Reproduce the data below word for word.

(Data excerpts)
* * * * * * * * *

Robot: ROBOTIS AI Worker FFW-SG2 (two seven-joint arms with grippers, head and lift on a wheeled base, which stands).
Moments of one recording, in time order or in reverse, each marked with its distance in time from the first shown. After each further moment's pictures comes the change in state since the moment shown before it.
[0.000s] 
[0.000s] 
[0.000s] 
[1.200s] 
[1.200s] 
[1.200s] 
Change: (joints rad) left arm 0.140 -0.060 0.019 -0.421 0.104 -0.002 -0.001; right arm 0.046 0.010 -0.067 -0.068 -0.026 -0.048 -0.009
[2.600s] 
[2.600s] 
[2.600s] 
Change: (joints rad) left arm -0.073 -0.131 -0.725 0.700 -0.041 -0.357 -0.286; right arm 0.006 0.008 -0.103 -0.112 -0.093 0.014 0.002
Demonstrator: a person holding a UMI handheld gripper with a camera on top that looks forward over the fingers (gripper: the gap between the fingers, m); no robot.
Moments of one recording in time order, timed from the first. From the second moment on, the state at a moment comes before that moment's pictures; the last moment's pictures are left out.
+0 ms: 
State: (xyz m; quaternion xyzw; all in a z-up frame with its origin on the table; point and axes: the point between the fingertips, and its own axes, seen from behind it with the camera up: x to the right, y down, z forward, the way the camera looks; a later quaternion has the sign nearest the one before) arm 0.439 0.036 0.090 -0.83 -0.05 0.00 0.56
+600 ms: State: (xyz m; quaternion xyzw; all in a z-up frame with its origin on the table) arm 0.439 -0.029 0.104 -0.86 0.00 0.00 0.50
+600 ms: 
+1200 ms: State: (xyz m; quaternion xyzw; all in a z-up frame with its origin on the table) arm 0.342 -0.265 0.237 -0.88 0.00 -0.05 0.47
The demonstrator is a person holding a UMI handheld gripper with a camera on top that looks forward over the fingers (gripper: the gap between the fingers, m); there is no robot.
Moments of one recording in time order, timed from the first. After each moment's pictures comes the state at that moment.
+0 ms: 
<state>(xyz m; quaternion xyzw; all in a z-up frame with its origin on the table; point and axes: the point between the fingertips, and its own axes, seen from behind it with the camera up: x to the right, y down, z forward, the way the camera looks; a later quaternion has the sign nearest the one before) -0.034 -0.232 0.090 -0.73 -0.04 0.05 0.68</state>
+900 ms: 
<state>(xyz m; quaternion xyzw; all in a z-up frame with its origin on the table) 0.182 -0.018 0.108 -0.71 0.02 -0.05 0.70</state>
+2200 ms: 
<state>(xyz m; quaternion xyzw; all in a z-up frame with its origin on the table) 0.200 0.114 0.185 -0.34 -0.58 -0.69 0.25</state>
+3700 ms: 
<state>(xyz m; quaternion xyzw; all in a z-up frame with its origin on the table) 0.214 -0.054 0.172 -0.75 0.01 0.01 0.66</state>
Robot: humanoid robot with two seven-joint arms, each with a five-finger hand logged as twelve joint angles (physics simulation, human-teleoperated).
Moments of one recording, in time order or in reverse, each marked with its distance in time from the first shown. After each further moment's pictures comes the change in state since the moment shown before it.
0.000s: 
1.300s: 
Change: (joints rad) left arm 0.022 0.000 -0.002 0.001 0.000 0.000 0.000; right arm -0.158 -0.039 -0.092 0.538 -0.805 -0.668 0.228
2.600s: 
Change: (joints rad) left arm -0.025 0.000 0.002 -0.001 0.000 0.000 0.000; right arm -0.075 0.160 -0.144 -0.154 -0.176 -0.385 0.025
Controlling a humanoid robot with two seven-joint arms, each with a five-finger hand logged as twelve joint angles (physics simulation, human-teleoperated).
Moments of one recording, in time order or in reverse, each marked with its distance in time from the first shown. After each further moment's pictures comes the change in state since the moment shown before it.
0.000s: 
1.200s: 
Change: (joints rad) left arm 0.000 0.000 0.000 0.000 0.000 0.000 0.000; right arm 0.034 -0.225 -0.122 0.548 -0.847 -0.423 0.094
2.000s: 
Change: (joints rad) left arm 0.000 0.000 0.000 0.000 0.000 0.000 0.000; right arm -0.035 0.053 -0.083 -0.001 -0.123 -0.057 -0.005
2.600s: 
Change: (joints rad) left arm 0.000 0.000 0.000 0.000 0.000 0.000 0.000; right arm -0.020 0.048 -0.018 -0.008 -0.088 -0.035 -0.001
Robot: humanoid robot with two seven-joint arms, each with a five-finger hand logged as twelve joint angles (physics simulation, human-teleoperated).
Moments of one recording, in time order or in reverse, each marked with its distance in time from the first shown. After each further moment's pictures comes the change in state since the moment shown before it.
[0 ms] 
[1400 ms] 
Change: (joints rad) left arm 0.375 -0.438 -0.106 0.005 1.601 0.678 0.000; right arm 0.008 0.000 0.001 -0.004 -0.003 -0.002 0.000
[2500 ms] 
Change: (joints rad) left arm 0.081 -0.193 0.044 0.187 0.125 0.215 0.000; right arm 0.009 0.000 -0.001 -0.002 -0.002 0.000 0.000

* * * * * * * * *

THE COMPLETED TASK:
Robot: ROBOTIS AI Worker FFW-SG2 (two seven-joint arms with grippers, head and lift on a wheeled base, which stands).
Moments of one recording, in time order or in reverse, each marked with its distance in time from the first shown. After each further moment's pictures comes the change in state since the moment shown before it.
[0.000s] 
[0.000s] 
[0.000s] 
[1.200s] 
[1.200s] 
[1.200s] 
Change: (joints rad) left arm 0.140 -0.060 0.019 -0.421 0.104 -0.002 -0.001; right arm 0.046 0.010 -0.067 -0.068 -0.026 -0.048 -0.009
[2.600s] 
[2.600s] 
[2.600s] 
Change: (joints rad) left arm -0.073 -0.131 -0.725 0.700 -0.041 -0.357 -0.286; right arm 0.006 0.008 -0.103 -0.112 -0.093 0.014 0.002
Demonstrator: a person holding a UMI handheld gripper with a camera on top that looks forward over the fingers (gripper: the gap between the fingers, m); no robot.
Moments of one recording in time order, timed from the first. From the second moment on, the state at a moment comes before that moment's pictures; the last moment's pictures are left out.
+0 ms: 
State: (xyz m; quaternion xyzw; all in a z-up frame with its origin on the table; point and axes: the point between the fingertips, and its own axes, seen from behind it with the camera up: x to the right, y down, z forward, the way the camera looks; a later quaternion has the sign nearest the one before) arm 0.439 0.036 0.090 -0.83 -0.05 0.00 0.56
+600 ms: State: (xyz m; quaternion xyzw; all in a z-up frame with its origin on the table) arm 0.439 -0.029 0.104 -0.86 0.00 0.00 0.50
+600 ms: 
+1200 ms: State: (xyz m; quaternion xyzw; all in a z-up frame with its origin on the table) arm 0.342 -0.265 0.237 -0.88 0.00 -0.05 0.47
The demonstrator is a person holding a UMI handheld gripper with a camera on top that looks forward over the fingers (gripper: the gap between the fingers, m); there is no robot.
Moments of one recording in time order, timed from the first. After each moment's pictures comes the state at that moment.
+0 ms: 
<state>(xyz m; quaternion xyzw; all in a z-up frame with its origin on the table; point and axes: the point between the fingertips, and its own axes, seen from behind it with the camera up: x to the right, y down, z forward, the way the camera looks; a later quaternion has the sign nearest the one before) -0.034 -0.232 0.090 -0.73 -0.04 0.05 0.68</state>
+900 ms: 
<state>(xyz m; quaternion xyzw; all in a z-up frame with its origin on the table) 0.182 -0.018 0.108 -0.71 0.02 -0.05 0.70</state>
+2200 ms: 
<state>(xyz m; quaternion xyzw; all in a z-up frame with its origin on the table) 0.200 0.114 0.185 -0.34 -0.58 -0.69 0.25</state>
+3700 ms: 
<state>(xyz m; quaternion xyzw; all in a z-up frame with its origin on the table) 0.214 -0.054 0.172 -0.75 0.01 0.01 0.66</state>
Robot: humanoid robot with two seven-joint arms, each with a five-finger hand logged as twelve joint angles (physics simulation, human-teleoperated).
Moments of one recording, in time order or in reverse, each marked with its distance in time from the first shown. After each further moment's pictures comes the change in state since the moment shown before it.
0.000s: 
1.300s: 
Change: (joints rad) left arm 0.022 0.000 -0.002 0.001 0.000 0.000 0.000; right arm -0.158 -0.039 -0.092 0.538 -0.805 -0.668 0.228
2.600s: 
Change: (joints rad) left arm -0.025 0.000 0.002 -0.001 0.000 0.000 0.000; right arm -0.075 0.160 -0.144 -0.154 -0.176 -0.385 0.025
Controlling a humanoid robot with two seven-joint arms, each with a five-finger hand logged as twelve joint angles (physics simulation, human-teleoperated).
Moments of one recording, in time order or in reverse, each marked with its distance in time from the first shown. After each further moment's pictures comes the change in state since the moment shown before it.
0.000s: 
1.200s: 
Change: (joints rad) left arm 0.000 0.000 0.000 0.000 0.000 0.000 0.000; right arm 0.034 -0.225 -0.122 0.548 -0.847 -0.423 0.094
2.000s: 
Change: (joints rad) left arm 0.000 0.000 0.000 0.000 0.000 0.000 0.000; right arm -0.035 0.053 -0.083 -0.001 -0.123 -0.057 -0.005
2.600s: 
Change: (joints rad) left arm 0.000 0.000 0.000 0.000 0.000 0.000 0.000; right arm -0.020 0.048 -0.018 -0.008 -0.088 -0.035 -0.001
Robot: humanoid robot with two seven-joint arms, each with a five-finger hand logged as twelve joint angles (physics simulation, human-teleoperated).
Moments of one recording, in time order or in reverse, each marked with its distance in time from the first shown. After each further moment's pictures comes the change in state since the moment shown before it.
[0 ms] 
[1400 ms] 
Change: (joints rad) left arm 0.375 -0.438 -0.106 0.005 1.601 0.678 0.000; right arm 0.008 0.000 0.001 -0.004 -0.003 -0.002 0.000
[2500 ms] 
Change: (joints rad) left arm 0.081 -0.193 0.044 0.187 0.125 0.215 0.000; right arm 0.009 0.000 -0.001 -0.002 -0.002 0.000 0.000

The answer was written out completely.